Now start in any portion of the “home” area and buy something less than healthful, then compare the same costs in time, travel and manpower.
You can repeat this experiment easily in other depressed areas of Rockford and achieve similar results.
Good food choice outlets are not available in areas of poverty in the same abundance as poor food choices.
If the poor food choices are so easily acquired, which foods do you think will comprise the diets of those with lesser incomes?

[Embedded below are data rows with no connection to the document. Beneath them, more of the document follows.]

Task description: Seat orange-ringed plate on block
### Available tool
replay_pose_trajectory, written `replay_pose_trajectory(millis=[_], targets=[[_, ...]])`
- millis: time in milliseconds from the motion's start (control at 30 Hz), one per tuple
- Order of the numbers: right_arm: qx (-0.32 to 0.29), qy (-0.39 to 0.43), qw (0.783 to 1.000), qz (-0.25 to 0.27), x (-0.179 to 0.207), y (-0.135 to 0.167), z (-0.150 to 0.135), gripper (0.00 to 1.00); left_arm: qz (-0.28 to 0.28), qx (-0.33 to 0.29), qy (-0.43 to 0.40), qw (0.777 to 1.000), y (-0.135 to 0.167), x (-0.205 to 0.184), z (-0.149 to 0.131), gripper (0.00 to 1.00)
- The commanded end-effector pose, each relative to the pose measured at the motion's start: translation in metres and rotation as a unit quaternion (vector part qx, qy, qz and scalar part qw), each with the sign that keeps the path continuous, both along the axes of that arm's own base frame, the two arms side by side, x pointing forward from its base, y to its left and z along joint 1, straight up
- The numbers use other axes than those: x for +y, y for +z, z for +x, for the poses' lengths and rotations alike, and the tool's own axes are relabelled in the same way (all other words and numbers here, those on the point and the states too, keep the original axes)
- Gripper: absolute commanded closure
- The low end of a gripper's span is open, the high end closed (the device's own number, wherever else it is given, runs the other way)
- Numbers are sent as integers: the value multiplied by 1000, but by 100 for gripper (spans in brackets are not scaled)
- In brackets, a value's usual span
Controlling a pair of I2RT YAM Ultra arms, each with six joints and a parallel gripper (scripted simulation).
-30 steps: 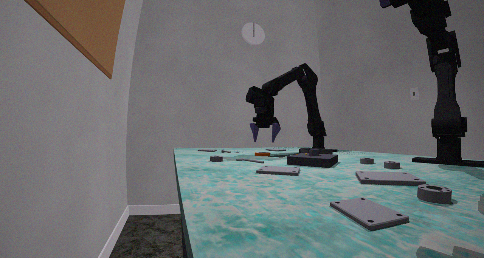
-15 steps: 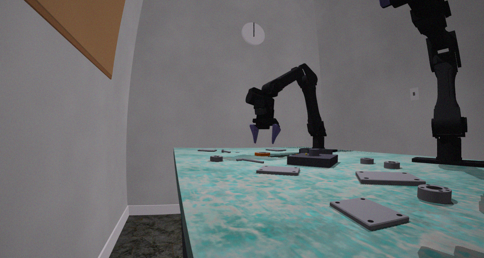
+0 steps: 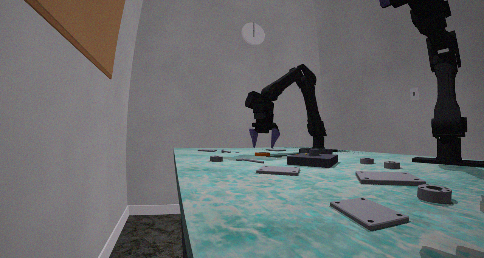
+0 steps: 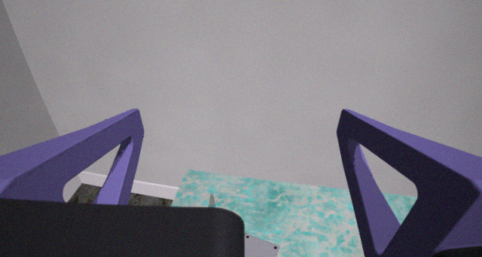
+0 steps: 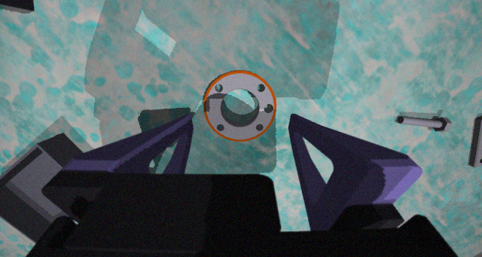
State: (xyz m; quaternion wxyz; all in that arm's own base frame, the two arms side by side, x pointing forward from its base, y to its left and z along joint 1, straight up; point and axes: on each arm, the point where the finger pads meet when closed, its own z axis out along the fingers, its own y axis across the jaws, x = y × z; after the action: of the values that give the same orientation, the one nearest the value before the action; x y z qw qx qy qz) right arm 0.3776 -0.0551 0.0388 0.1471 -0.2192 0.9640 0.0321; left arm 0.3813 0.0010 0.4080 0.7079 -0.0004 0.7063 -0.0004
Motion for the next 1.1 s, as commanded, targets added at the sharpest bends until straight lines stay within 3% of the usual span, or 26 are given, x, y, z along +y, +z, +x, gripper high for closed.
replay_pose_trajectory(millis=[0, 133, 300, 467, 533, 600, 633, 1067], targets=[[-4, 4, 1000, 1, 6, -12, 5, 20, 2, -15, 0, 1000, 12, 0, -6, 0], [-18, 3, 1000, -2, 5, -9, 12, 20, 2, -15, 0, 1000, 12, 0, -6, 0], [-4, 4, 1000, 2, 8, -26, 8, 20, 2, -15, 0, 1000, 12, 0, -6, 0], [-23, -1, 1000, -2, 2, -14, 17, 20, 2, -15, 0, 1000, 12, 0, -6, 0], [6, 6, 1000, 4, 10, -34, 5, 20, 2, -15, 0, 1000, 12, 0, -6, 0], [-25, 1, 1000, -2, 4, -8, 17, 20, 2, -15, 0, 1000, 12, 0, -6, 0], [-43, 0, 999, -6, 1, -2, 26, 100, 2, -15, 0, 1000, 12, 0, -6, 0], [-45, 1, 999, -7, 1, 0, 28, 100, 2, -15, 0, 1000, 12, 0, -6, 0]])
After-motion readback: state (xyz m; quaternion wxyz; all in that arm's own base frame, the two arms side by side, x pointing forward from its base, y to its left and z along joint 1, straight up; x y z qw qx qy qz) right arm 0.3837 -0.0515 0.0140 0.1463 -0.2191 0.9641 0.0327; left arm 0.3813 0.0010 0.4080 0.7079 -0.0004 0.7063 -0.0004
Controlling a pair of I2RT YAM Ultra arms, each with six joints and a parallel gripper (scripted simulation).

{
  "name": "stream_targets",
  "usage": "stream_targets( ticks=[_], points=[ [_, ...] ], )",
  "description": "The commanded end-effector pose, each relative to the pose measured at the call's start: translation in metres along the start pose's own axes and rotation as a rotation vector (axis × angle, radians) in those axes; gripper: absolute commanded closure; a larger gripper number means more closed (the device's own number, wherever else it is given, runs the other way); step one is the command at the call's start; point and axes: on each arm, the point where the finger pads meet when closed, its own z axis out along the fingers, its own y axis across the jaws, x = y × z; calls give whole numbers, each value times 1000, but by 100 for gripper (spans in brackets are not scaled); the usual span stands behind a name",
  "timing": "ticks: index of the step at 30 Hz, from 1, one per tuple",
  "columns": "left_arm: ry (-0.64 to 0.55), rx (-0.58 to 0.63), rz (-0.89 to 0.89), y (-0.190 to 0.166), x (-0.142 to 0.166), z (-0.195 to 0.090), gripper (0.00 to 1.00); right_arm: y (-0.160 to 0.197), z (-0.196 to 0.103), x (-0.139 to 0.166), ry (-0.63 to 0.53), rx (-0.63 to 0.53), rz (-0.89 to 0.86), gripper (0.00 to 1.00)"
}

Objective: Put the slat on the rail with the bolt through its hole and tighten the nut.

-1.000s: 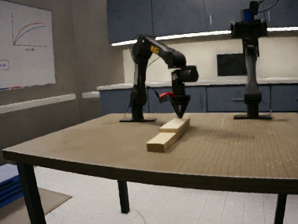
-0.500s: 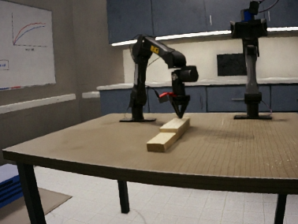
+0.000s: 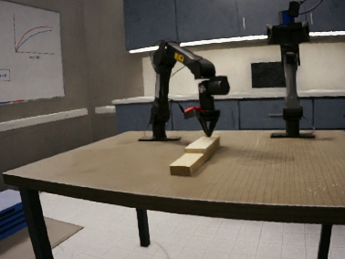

I have to say, since I have become unemployed, in January, we’ve had to go to food pantries. Yes, I got emergency services through the LINK program, but have since been denied for reasons not explained to me. That is not my point. This is: we have had to survive on whatever is given to us at the food pantries we visit. No, we’re not big on navy beans, but I still have 7 lbs of them and I’m not going to let them go to waste. I also have literally pounds of rice and spaghetti. Yes, meat has gone by the wayside. I get some, if affordable at the Aldi, because its cheaper there. I’ve never been to Valli Foods, so I really can’t comment about that. I DO know that since I can’t eat any junk food, because I simply cannot afford it, I have lost over 100 lbs. If I had a Link card, I’d probably buy meat, and maybe a frozen pizza or 2, but they would be “treats”. I agree with Sam Clark when he says: “Good food choice outlets are not available in areas of poverty in the same abundance as poor food choices.” They just aren’t as readily available. If I’ve got a choice of taking a bus to the store, or walking to the closest fast food place, of course I’m going to stay close, it just make sense.
..and now we can strongly suspect that junk food and fast food are available to link card users [following the charges for improper use of link cards in the recent westside store closures].
The poor often use a completely different set of trade rules than many of the customers Valli Produce receives. [wink: Many customers of link card misuse are not as poor as some would assume!]